Would it be possible to reproduce every entry exactly, please?
"""
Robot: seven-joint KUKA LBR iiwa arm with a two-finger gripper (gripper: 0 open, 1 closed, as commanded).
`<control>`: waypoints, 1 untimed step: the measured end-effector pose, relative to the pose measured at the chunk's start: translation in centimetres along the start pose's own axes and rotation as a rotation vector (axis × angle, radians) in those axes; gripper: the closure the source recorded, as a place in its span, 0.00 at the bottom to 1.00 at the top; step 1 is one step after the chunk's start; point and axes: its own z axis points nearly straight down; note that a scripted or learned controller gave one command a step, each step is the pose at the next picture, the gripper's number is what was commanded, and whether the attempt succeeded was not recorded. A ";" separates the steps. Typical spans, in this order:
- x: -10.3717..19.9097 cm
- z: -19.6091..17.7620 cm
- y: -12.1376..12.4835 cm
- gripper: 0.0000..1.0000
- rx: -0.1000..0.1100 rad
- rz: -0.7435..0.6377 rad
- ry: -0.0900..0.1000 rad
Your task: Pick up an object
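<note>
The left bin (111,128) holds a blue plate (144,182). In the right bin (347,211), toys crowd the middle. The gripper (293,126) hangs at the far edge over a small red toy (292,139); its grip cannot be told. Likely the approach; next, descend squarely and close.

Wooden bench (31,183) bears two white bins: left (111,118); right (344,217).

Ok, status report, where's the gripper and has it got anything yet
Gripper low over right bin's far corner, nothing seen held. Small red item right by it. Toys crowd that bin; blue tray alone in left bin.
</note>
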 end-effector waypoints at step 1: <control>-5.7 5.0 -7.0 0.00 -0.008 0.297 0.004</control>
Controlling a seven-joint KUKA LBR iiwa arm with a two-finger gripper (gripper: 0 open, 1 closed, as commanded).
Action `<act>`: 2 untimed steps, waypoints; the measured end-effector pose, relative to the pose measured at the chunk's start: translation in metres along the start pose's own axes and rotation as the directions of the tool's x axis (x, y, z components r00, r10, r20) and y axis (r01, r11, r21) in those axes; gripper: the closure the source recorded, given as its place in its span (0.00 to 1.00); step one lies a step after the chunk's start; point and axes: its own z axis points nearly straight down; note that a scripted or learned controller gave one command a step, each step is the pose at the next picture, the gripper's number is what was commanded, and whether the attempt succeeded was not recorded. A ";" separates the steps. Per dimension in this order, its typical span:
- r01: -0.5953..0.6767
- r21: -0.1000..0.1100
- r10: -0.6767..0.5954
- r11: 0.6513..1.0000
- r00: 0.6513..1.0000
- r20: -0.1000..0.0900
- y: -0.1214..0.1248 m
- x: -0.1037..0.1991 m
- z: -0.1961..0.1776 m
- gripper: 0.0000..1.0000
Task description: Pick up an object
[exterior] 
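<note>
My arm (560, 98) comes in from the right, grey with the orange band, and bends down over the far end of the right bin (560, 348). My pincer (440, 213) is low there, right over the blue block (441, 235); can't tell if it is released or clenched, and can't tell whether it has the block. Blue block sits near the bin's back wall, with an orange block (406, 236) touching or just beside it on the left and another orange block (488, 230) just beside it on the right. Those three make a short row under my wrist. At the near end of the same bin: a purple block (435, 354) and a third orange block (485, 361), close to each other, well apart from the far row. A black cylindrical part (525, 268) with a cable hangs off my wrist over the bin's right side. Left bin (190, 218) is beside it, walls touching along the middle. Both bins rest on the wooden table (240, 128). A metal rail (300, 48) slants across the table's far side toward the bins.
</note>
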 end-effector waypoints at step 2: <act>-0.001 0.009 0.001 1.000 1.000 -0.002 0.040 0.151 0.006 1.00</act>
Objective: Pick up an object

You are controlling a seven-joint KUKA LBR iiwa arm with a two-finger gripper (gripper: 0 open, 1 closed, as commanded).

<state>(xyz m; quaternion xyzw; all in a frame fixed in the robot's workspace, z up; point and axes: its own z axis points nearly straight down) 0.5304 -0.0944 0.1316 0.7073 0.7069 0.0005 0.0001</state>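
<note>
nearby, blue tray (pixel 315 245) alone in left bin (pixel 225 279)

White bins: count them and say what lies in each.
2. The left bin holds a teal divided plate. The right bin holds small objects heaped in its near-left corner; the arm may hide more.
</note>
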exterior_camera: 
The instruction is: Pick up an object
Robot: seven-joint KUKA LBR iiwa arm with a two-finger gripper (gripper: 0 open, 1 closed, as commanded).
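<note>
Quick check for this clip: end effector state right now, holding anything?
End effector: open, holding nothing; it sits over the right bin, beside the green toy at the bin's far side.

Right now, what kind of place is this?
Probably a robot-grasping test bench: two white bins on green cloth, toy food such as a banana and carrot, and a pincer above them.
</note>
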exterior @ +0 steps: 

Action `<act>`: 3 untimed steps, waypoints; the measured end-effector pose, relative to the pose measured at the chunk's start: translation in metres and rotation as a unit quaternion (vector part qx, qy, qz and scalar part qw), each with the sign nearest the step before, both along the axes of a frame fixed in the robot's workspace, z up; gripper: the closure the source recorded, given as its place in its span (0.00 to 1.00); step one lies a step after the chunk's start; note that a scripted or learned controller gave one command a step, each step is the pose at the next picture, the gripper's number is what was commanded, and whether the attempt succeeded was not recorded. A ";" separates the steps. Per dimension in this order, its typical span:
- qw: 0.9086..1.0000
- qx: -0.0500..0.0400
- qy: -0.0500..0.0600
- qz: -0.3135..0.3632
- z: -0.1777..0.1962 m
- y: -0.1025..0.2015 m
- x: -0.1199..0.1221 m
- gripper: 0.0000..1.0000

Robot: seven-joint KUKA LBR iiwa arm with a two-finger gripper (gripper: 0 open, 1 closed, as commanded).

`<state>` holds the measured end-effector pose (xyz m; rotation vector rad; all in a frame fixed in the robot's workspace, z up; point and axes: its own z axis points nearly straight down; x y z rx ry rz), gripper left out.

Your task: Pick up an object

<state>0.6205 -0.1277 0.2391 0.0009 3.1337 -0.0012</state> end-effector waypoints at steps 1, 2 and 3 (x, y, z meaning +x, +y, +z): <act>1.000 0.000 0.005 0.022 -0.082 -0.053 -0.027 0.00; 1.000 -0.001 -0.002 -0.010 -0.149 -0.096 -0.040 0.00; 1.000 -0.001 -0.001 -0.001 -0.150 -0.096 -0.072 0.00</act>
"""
TASK RESPONSE:
Robot: seven-joint KUKA LBR iiwa arm with a two-finger gripper (gripper: 0 open, 1 closed, as commanded).
`<control>`: waypoints, 1 untimed step: the measured end-effector pose, relative to the pose measured at the chunk's start: translation in centimetres along the start pose's own axes and rotation as a rotation vector (axis × angle, radians) in those axes; gripper: the closure the source recorded, as a place in its span, 0.00 at the bottom to 1.00 at the top; step 1 is one step after the chunk's start; point and axes: its own z axis points nearly straight down; note that a scripted or learned controller gave one command a step, each step is the pose at the next picture, the gripper's number is what was commanded, and whether the attempt succeeded was not recorded. A ";" separates the steps. Typical spans, in this order:
- x: -10.3717..19.9097 cm
- z: -19.6091..17.7620 cm
- y: -12.1376..12.4835 cm
- gripper: 0.0000..1.0000
- rx: -0.1000..0.1100 rad
- rz: -0.7435..0.6377 rad
- ry: -0.0900..0.1000 rad
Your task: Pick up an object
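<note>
The left bin (111,128) holds a blue plate (144,182). In the right bin (347,211), toys crowd the middle. The gripper (293,126) hangs at the far edge over a small red toy (292,139); its grip cannot be told. Likely the approach; next, descend squarely and close.

Wooden bench (31,183) bears two white bins: left (111,118); right (344,217).

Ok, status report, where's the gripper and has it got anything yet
Gripper low over right bin's far corner, nothing seen held. Small red item right by it. Toys crowd that bin; blue tray alone in left bin.
</note>
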 end-effector waypoints at step 1: <control>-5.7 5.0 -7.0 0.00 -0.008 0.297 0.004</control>
Controlling a seven-joint KUKA LBR iiwa arm with a two-finger gripper (gripper: 0 open, 1 closed, as commanded).
Action `<act>`: 2 untimed steps, waypoints; the measured end-effector pose, relative to the pose measured at the chunk's start: translation in metres along the start pose's own axes and rotation as the directions of the tool's x axis (x, y, z components r00, r10, r20) and y axis (r01, r11, r21) in those axes; gripper: the closure the source recorded, given as its place in its span (0.00 to 1.00); step one lies a step after the chunk's start; point and axes: its own z axis points nearly straight down; note that a scripted or learned controller gave one command a step, each step is the pose at the next picture, the gripper's number is what was commanded, and whether the attempt succeeded was not recorded. A ";" separates the steps. Per dimension in this order, its typical span:
- r01: -0.5953..0.6767
- r21: -0.1000..0.1100
- r10: -0.6767..0.5954
- r11: 0.6513..1.0000
- r00: 0.6513..1.0000
- r20: -0.1000..0.0900
- y: -0.1214..0.1248 m
- x: -0.1037..0.1991 m
- z: -0.1961..0.1776 m
- gripper: 0.0000..1.0000
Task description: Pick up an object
[exterior] 
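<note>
My arm (560, 98) comes in from the right, grey with the orange band, and bends down over the far end of the right bin (560, 348). My pincer (440, 213) is low there, right over the blue block (441, 235); can't tell if it is released or clenched, and can't tell whether it has the block. Blue block sits near the bin's back wall, with an orange block (406, 236) touching or just beside it on the left and another orange block (488, 230) just beside it on the right. Those three make a short row under my wrist. At the near end of the same bin: a purple block (435, 354) and a third orange block (485, 361), close to each other, well apart from the far row. A black cylindrical part (525, 268) with a cable hangs off my wrist over the bin's right side. Left bin (190, 218) is beside it, walls touching along the middle. Both bins rest on the wooden table (240, 128). A metal rail (300, 48) slants across the table's far side toward the bins.
</note>
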 end-effector waypoints at step 2: <act>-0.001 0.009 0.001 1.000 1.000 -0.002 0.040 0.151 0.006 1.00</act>
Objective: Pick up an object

You are controlling a seven-joint KUKA LBR iiwa arm with a two-finger gripper (gripper: 0 open, 1 closed, as commanded).

<state>(xyz m; quaternion xyzw; all in a frame fixed in the robot's workspace, z up; point and axes: its own z axis points nearly straight down) 0.5304 -0.0944 0.1316 0.7073 0.7069 0.0005 0.0001</state>
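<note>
nearby, blue tray (pixel 315 245) alone in left bin (pixel 225 279)

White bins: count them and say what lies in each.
2. The left bin holds a teal divided plate. The right bin holds small objects heaped in its near-left corner; the arm may hide more.
</note>
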exterior_camera: 
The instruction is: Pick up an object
Robot: seven-joint KUKA LBR iiwa arm with a two-finger gripper (gripper: 0 open, 1 closed, as commanded).
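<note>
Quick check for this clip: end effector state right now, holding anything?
End effector: open, holding nothing; it sits over the right bin, beside the green toy at the bin's far side.

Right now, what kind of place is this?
Probably a robot-grasping test bench: two white bins on green cloth, toy food such as a banana and carrot, and a pincer above them.
</note>
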exterior @ +0 steps: 

Action `<act>`: 3 untimed steps, waypoints; the measured end-effector pose, relative to the pose measured at the chunk's start: translation in metres and rotation as a unit quaternion (vector part qx, qy, qz and scalar part qw), each with the sign nearest the step before, both along the axes of a frame fixed in the robot's workspace, z up; gripper: the closure the source recorded, given as its place in its span (0.00 to 1.00); step one lies a step after the chunk's start; note that a scripted or learned controller gave one command a step, each step is the pose at the next picture, the gripper's number is what was commanded, and whether the attempt succeeded was not recorded. A ";" separates the steps. Per dimension in this order, its typical span:
- qw: 0.9086..1.0000
- qx: -0.0500..0.0400
- qy: -0.0500..0.0600
- qz: -0.3135..0.3632
- z: -0.1777..0.1962 m
- y: -0.1025..0.2015 m
- x: -0.1199..0.1221 m
- gripper: 0.0000..1.0000

Robot: seven-joint KUKA LBR iiwa arm with a two-finger gripper (gripper: 0 open, 1 closed, as commanded).

`<state>` holds the measured end-effector pose (xyz m; rotation vector rad; all in a frame fixed in the robot's workspace, z up; point and axes: its own z axis points nearly straight down; x y z rx ry rz), gripper left out.

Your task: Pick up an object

<state>0.6205 -0.1277 0.2391 0.0009 3.1337 -0.0012</state> end-effector waypoints at steps 1, 2 and 3 (x, y, z meaning +x, +y, +z): <act>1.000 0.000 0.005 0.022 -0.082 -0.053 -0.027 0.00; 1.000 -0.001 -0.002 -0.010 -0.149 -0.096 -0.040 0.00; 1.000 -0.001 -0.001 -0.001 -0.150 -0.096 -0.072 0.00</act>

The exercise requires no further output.